**What the task requires:** Would you retype every entry that follows without altering a word?

━━━━━ Input records ━━━━━

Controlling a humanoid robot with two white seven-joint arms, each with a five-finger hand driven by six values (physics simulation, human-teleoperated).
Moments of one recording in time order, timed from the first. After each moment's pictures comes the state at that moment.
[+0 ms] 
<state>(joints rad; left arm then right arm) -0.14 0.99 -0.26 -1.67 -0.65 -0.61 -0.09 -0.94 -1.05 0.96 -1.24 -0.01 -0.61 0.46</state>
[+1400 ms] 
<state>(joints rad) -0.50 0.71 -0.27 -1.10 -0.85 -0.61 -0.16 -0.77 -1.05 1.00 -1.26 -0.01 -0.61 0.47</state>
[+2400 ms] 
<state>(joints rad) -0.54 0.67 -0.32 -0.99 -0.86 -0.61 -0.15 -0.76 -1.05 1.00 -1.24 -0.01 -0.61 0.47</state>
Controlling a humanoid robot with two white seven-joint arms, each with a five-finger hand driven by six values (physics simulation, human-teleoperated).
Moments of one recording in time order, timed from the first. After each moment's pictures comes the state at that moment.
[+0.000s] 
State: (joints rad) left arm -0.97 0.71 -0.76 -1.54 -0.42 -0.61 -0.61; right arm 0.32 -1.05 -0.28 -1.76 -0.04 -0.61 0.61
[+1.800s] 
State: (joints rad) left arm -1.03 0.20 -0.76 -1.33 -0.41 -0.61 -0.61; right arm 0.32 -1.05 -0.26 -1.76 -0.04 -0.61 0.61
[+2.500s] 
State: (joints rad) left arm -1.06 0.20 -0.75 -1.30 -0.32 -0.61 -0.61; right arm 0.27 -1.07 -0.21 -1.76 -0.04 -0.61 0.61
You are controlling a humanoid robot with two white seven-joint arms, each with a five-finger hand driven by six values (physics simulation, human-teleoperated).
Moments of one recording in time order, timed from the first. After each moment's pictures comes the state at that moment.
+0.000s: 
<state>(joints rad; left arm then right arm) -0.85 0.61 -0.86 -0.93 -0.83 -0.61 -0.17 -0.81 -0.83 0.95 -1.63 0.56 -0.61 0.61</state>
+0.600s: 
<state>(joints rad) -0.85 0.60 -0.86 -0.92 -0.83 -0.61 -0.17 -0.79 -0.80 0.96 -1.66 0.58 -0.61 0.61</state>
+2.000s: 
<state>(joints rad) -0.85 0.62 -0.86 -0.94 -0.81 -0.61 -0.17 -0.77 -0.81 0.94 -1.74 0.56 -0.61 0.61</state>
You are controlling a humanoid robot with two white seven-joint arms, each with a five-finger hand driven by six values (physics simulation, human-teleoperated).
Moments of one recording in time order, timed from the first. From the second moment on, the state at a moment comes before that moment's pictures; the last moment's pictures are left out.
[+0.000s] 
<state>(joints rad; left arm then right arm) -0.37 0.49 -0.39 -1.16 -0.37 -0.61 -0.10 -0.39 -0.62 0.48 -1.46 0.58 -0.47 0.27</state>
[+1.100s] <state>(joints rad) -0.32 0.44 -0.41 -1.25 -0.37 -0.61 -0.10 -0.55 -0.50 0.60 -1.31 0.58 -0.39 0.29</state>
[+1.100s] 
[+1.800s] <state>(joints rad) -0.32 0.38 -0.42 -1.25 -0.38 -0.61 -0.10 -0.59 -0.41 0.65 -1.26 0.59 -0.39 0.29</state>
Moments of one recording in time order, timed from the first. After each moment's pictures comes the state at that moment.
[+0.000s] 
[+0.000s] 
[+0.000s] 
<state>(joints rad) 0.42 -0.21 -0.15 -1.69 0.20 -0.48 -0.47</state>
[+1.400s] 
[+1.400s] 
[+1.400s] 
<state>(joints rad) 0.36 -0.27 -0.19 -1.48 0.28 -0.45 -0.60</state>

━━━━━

**Result of this task:**
Controlling a humanoid robot with two white seven-joint arms, each with a five-finger hand driven by six values (physics simulation, human-teleoperated).
Moments of one recording in time order, timed from the first. After each moment's pictures comes the state at that moment.
[+0 ms] 
<state>(joints rad; left arm then right arm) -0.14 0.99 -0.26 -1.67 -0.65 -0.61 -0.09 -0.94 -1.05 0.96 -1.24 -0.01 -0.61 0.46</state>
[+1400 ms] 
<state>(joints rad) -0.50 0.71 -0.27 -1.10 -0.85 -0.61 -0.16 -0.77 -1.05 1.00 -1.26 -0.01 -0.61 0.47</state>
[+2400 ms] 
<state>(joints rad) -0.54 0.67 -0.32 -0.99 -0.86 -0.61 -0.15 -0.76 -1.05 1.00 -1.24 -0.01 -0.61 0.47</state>
Controlling a humanoid robot with two white seven-joint arms, each with a five-finger hand driven by six values (physics simulation, human-teleoperated).
Moments of one recording in time order, timed from the first. After each moment's pictures comes the state at that moment.
[+0.000s] 
State: (joints rad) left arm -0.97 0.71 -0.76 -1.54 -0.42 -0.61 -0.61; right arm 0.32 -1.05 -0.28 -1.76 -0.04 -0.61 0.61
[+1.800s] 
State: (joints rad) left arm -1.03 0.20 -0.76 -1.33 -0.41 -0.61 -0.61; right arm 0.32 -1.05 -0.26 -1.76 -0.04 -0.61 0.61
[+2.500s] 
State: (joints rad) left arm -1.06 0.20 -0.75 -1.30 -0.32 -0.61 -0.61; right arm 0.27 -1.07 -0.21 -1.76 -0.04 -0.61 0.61
You are controlling a humanoid robot with two white seven-joint arms, each with a five-finger hand driven by six values (physics simulation, human-teleoperated).
Moments of one recording in time order, timed from the first. After each moment's pictures comes the state at that moment.
+0.000s: 
<state>(joints rad; left arm then right arm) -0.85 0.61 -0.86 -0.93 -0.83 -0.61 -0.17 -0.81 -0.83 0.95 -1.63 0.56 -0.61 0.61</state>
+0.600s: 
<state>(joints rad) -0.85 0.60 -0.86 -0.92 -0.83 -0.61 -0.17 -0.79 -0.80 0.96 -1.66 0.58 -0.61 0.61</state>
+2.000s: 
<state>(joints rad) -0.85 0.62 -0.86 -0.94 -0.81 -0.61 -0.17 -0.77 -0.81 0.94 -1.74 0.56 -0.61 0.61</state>
You are controlling a humanoid robot with two white seven-joint arms, each with a five-finger hand driven by six values (physics simulation, human-teleoperated).
Moments of one recording in time order, timed from the first. From the second moment on, the state at a moment comes before that moment's pictures; the last moment's pictures are left out.
[+0.000s] 
<state>(joints rad; left arm then right arm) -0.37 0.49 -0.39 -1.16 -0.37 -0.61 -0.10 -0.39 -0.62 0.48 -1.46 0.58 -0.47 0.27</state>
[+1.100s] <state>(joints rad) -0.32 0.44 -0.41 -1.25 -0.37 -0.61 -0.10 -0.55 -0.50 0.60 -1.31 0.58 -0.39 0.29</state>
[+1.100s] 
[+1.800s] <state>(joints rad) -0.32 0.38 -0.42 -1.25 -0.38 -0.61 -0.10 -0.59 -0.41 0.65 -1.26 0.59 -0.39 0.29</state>
Moments of one recording in time order, timed from the first. After each moment's pictures comes the state at that moment.
[+0.000s] 
[+0.000s] 
[+0.000s] 
<state>(joints rad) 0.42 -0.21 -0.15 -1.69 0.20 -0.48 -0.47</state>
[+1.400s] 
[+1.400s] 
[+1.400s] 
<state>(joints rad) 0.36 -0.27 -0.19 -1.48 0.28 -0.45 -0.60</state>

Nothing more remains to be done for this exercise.